Suicide risk prediction models are commonly limited in the reported performance metrics. Furthermore, a recent systematic review of clinical prediction models in psychiatry found that only 16% of the studies had been validated in wholly independent samples and reported measures of discrimination in development and validation samples [5]. Importantly, the same review found that nearly four out of five (78%) of these studies reported poorer out-of-sample discrimination. In contrast, we found that OxMIS maintained a similar performance from its Swedish validation, with no clear differences between the reported AUCs (range of 0.70–0.71) and balanced accuracy metrics (range of 64.6 and 65.0%).

The strengths of our study included the use of national registers that allowed us to study suicide risk in all individuals with SMI diagnosed in the entire country of Finland over a 22-year period. In contrast to the many validation studies [27], this approach further enabled us to test OxMIS on an external validation sample that was more than twice as large as the derivation sample (n = 137,112 vs. n = 58,777), thereby providing excellent statistical power. In Finland, the definitions of the predictors were comparable to those in the original study with no missing data. There are two methodological limitations to consider. First, our crime data consisted of criminal conviction records in which assaults, manslaughter, and murder were predefined as violent crimes. In light of this, our definition of ‘previous violent crime’, one of the 17 predictors, was narrower than that of the original OxMIS study, which included violent property and sexual crimes in addition to unlawful threats. Nonetheless, the influence of this misclassification bias remained minimal, as the tool performed similarly in both countries. Second, although we had complete coverage of inpatient care episodes throughout the entire follow-up period, outpatient care data did not begin until 1998, indicating that the prevalence rates for the predictors derived from the patient data were higher for younger cohorts due to left truncation bias. However, despite variations in the birth cohorts included and coverage of outpatient care data, which began in 2001 in Sweden, we obtained similar results to the original OxMIS study.

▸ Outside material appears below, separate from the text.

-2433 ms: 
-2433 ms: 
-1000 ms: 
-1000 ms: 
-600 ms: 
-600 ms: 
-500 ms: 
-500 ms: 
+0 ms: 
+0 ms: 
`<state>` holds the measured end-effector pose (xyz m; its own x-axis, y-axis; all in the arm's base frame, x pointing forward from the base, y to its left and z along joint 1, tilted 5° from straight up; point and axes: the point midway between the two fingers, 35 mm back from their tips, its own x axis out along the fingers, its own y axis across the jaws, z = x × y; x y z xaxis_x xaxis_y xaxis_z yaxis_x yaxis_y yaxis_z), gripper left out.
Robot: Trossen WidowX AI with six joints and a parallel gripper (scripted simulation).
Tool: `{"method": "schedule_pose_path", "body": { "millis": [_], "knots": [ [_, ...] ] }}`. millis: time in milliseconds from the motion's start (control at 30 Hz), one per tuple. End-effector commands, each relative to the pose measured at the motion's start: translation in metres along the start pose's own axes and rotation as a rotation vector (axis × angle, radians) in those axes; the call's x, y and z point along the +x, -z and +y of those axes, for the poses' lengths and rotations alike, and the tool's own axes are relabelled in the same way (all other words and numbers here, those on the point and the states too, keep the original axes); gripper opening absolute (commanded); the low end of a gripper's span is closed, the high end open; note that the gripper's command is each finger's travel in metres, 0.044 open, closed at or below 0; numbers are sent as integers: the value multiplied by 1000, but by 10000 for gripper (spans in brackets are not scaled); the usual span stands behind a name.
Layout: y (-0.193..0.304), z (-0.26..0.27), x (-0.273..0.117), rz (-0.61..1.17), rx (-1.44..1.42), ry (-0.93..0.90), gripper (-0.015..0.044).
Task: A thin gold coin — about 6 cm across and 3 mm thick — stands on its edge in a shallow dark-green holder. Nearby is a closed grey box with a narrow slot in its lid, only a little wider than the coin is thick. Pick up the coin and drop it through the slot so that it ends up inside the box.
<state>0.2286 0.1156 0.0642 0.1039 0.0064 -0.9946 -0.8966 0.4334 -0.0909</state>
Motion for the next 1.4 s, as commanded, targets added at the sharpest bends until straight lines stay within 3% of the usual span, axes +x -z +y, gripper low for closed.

External validation is only one, albeit key, component of a comprehensive evaluation of any risk prediction model and tool. Other important considerations include the extent to which it is feasible to implement the tool in clinical practice, e.g., the availability of data to calculate risks, transparency in its development and reporting, and for it to gain acceptability among clinicians [28]. Furthermore, any such tool needs linkage to interventions for outcomes to improve. One such intervention in relation to OxMIS is that it underscores safety planning as everyone receives a risk score. At the same time, potential harms need to be considered and OxMIS should be used to support rather than replace clinical decision-making, the latter which will necessarily consider individual, more proximal and contextual factors.

In conclusion, we have conducted a large external validation of one prediction model for suicide (OxMIS). In contrast to the majority of external validation studies in psychiatry, we have pre-specified predictors and outcomes, ensured adequate statistical power (with 1475 outcomes), published a research protocol, and transparently reported our findings, including presenting measures of both discrimination and calibration. We further reduced risks of potential biases by using nationwide registry data with no missing data for the predictors included in the model. With further research on feasibility and work considering how to link risk scores to interventions, OxMIS could assist mental health services in reducing suicide rates in people with SMI.